A Brief History of Reproduction

Draftsman-Vintage
Draftsman-Vintage

No, no, no – not the baby making kind! The blueprint kind. I’ve been thinking about this subject because a client just showed me the original blueprints of a house his parents built in 1938. That deep velvety blue background with white lines obviously drawn with a pencil reminded me of my early days using a T-square and drafting board.

Original blueprint for Empress Theatre in Montreal
This example of an early architectural drawing is Alcide Chaussé’s original 1920’s era front elevation of the Empress Theatre in Montreal.
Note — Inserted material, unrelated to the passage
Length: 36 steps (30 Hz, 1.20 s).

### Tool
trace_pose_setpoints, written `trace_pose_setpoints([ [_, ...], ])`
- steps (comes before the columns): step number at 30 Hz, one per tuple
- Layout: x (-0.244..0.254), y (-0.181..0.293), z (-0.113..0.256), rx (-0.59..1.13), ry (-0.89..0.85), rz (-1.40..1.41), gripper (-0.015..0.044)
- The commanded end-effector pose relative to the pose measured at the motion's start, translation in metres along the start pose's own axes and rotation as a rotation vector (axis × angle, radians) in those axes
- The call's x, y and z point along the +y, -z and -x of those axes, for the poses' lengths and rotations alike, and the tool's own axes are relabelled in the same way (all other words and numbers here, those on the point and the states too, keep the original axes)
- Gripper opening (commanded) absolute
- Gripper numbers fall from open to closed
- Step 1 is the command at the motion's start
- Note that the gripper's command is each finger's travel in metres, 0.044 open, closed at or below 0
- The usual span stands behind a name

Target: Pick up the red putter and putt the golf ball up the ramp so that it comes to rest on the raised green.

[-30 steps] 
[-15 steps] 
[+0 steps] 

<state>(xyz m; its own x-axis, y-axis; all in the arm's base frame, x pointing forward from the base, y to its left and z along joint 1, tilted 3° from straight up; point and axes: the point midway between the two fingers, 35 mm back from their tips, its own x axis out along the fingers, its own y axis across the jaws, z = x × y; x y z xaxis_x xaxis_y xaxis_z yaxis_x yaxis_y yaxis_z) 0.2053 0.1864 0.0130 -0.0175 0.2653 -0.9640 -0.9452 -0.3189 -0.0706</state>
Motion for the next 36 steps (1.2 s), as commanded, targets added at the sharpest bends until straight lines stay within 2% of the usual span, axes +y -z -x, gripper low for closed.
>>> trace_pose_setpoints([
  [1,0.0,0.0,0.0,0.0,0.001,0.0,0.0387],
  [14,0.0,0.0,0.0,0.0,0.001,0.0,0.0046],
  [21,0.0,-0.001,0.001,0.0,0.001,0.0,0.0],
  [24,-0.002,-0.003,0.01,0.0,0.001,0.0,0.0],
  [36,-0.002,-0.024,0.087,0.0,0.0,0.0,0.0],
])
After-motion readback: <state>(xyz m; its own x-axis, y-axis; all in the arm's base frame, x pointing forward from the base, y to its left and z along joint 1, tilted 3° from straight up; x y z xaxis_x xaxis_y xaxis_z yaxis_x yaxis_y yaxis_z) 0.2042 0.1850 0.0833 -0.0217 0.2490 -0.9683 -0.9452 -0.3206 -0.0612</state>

Early building illustrations were one offs, and they were not always two dimensional. The Romans would carve full size façade templates into large stone paved areas. Renaissance furniture makers invented perspectives using inlaid wood of different colors on cabinet doors.

Duomo model
Duomo model

Intricate wood models of buildings, like Brunelleschi’s model of the Duomo, might occupy an entire room. Carvers would carry miniature carvings as samples. More common were ink drawings, on vellum (chalk powdered skin) in the West and paper in the East. None of these illustrations could easily be reproduced.
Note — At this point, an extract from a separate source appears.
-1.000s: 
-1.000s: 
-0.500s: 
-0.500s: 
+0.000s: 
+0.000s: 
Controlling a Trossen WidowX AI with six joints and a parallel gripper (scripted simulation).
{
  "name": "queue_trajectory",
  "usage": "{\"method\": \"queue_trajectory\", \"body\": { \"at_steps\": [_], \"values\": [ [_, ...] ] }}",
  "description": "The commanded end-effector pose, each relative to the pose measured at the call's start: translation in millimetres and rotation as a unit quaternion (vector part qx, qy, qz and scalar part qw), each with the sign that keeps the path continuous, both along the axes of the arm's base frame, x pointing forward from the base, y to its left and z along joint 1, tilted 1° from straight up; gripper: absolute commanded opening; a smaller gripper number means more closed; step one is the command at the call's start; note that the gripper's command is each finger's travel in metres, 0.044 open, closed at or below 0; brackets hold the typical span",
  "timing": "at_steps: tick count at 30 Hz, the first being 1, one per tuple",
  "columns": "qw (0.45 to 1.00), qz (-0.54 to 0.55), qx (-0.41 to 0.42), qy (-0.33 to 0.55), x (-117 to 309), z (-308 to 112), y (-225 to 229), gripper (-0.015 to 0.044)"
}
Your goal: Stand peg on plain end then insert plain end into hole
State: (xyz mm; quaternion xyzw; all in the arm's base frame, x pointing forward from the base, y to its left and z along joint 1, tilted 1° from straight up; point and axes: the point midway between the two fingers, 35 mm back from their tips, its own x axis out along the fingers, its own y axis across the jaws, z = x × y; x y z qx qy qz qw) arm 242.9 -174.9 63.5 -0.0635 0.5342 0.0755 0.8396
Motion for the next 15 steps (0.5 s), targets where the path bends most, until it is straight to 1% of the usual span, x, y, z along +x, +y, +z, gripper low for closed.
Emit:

Reproduction and printing was first developed around 200 AD by the Chinese. They created wood block printing on cloth to create patterned fabrics. By the 7th century it had evolved to print books on paper. In the 15th century this technique had diffused into Europe. However, illustrations were still rare. For example, first century Roman architect Vitruvius’ 10 volume De Architectura Latin treatise on architecture was hand copied for centuries before being translated and printed with illustrations by Cesare Cesariano in 1521. In the same century, the Italian Renaissance architect, Palladio, set a new standard for architectural pattern books with his large format folios illustrating classical architecture, printed with intaglio copper plates.

Menokin original blueprint
Original architect’s drawings of the Menokin house circa 1769

But none of these printing advances changed the basic system of hand drawing with ink to design and construct buildings. The 1769 ink on vellum drawing (above) of one of Encore’s projects, Menokin, a Virginia Northern Neck plantation house, shows the first floor and front façade of the main house and two outbuildings. As far as we know, that was the complete set of plans used to construct the Palladian style buildings.
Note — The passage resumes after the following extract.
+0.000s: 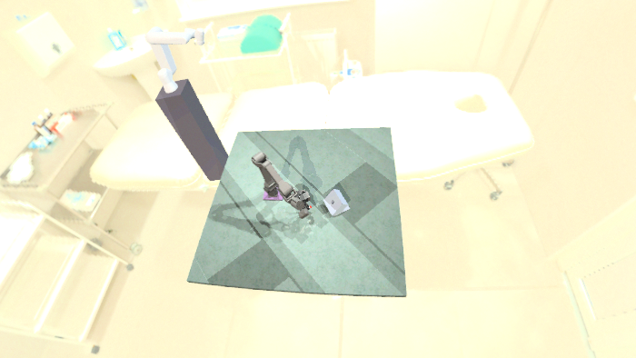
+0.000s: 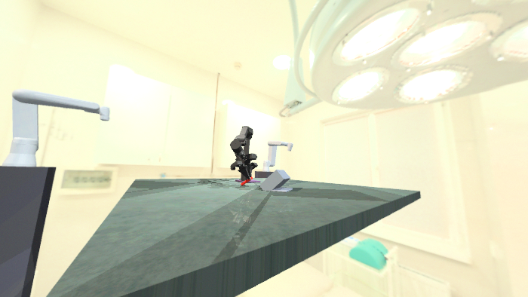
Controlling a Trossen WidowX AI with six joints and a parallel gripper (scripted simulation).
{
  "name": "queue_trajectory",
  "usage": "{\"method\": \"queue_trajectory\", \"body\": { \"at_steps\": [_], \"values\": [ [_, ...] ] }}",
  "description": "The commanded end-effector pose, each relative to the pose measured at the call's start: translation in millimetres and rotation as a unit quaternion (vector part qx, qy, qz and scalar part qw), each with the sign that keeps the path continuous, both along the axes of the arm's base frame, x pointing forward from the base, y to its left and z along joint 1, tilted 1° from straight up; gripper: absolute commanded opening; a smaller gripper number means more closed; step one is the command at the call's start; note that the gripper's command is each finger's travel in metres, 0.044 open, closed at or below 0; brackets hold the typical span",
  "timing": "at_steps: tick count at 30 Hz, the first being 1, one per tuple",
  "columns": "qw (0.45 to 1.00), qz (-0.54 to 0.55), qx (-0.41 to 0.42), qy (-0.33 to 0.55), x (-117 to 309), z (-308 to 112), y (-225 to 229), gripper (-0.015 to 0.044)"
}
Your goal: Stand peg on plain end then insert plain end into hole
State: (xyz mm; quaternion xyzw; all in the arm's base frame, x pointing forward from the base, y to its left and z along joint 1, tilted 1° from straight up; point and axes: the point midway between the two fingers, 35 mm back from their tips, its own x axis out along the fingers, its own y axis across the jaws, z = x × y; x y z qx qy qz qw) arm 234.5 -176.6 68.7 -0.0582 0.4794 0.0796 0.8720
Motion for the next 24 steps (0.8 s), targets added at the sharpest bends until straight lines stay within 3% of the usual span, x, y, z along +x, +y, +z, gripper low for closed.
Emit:
{"method": "queue_trajectory", "body": {
  "at_steps": [1, 24],
  "values": [
    [1.0, 0.001, 0.002, -0.015, -2.3, 1.0, 0.0, 0.0051],
    [0.994, 0.004, 0.021, -0.111, -16.5, 6.4, -2.8, 0.0051]
  ]
}}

To make copies of drawings such as these, thin, hand-made, cotton rag paper was laid over the vellum sheet, and the drawing was hand traced. The graphite pencil was invented in 1795 by one of Napoleon’s engineers, and it slowly supplanted ink for initial drawings. But it wasn’t until the mid-19th century, that mechanically made wood-fiber tracing paper and vellum became much less expensive than rag paper or animal skin.

So, how did the actual “blueprint” come about? The chemistry of the blueprint process was discovered by British astronomer and photographer Sir John Hershel in 1842. A translucent drawing is laid on a chemically coated paper and exposed to ultraviolet light, then exposed to ammonia gas. The shaded areas below lines remain white while most the paper remains blue. The process can be repeated to produce many sets of drawings. Blueprinting became so universal that even today a set of building plans is often called “the blueprints.”

In the 20th century the Diazo process, which produces “whiteprints” (dark blue lines on a white background), replaced blueprinting. In turn, nearly all drawing printing is now done by digital scanning and printing, officially known as Xerography after being invented by the Xerox Company.